SCM: Seminar in Cognitive Modelling
Welcome to SCM 2025/26! In this course, you will have the opportunity to explore a range of topics in computational cognitive science while honing your science communication skills. This course follows a seminar format, with lots of student presentations, paper discussions, and interactive activities. |
The course focuses on computational cognitive modelling. Readings will touch on a variety of modelling approaches, such as Bayesian models, heuristic models, neural network approaches, reinforcement learning, agent based models, drift diffusion models, Markov decision processes, large language models, etc. Readings will also traverse a very broad range of cognitive topics, such as language, visual reasoning, memory, analogy, emotions, theory of mind, culture, neurodiversity, creativity, and more.

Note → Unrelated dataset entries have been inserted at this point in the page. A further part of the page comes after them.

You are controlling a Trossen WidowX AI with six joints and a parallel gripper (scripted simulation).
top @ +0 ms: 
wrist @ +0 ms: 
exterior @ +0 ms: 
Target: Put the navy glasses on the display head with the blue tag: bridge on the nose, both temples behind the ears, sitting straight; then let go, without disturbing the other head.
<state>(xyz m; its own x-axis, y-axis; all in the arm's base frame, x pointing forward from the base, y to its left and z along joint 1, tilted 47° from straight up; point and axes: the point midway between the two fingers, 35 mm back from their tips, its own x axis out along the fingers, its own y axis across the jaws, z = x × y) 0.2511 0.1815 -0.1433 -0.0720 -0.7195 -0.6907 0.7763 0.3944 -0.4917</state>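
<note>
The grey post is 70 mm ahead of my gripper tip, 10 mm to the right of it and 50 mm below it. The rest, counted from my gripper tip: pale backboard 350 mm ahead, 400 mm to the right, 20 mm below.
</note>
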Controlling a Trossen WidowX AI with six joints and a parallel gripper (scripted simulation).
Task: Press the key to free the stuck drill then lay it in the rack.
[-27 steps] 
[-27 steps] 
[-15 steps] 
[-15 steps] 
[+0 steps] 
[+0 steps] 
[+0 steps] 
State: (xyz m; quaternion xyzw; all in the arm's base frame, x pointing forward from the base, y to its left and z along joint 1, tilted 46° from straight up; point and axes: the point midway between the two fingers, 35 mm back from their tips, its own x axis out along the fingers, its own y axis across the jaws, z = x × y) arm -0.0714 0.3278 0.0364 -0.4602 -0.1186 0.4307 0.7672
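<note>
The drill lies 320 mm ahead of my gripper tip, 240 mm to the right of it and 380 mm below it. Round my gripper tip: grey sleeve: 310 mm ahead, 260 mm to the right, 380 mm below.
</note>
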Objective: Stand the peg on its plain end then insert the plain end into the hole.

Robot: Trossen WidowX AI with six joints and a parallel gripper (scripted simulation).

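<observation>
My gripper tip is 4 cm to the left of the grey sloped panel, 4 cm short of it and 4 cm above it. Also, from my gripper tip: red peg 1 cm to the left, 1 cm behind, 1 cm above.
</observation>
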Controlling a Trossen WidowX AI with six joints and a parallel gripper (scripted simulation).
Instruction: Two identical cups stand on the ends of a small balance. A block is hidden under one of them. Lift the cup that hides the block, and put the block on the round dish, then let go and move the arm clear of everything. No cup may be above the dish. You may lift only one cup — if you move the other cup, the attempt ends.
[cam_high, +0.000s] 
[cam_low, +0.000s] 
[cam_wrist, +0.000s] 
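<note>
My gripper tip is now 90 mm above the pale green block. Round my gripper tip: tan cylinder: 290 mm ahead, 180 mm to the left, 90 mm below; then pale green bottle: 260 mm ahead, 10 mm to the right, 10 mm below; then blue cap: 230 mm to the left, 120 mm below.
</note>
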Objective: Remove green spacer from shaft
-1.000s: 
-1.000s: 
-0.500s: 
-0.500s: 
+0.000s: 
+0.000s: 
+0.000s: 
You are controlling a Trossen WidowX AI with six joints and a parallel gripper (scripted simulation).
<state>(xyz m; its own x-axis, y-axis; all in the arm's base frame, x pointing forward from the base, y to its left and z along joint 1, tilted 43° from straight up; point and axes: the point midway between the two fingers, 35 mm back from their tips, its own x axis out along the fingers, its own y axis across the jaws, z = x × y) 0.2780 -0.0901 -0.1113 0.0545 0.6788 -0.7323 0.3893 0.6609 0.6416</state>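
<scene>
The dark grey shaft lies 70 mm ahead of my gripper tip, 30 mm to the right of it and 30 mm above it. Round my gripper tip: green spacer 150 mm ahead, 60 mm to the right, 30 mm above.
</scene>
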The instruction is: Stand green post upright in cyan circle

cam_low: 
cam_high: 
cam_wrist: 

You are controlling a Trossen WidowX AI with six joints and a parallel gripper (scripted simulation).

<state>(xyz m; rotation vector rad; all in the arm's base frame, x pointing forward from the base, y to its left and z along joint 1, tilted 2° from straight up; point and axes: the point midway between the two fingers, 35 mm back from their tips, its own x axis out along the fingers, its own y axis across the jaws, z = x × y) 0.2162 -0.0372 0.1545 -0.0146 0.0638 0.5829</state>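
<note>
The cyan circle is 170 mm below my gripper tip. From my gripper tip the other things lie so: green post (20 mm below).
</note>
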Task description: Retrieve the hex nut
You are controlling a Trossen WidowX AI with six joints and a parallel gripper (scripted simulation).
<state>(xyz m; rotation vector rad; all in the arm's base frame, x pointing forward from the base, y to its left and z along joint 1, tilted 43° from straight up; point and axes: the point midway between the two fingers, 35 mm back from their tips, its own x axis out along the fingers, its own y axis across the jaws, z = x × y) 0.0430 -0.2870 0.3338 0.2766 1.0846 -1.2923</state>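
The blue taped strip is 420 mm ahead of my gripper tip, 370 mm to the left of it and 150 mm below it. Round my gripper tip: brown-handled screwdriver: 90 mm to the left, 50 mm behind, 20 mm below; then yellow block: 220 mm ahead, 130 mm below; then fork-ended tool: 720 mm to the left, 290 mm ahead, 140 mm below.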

In addition to reading and discussing papers, you will also get a chance to work on your presentation and writing skills, as well as participating in many small-group discussions and activities.
Course timetabling:
- Tue/Thu 10:00am-12:00pm
- Weeks 1-11
- Same days/times/weeks for both Semester 1 and Semester 2
- Locations for each class session will be posted on Learn.
Note: Because a large portion of this course is designed around in-class discussions, presentations, and group activities, in-person attendance and participation is a key part of completing course objectives. (It will also, hopefully, be reasonably fun!) |
Learning objectives:
- Demonstrate understanding of a range of classic and current articles in cognitive science/modelling by summarizing and critiquing their central ideas and/or results.
- Demonstrate understanding of the relationship between computational models and cognitive theories, by being able to critically assess the theoretical adequacy of a given model.
- Compare and contrast the strengths and weaknesses of different models of the same behaviour.
- Search the literature and synthesize information from several papers on the same topic and create a coherent oral presentation on that topic.
- Communicate (written and oral) key findings in cognitive science/modelling to inter-disciplinary audiences.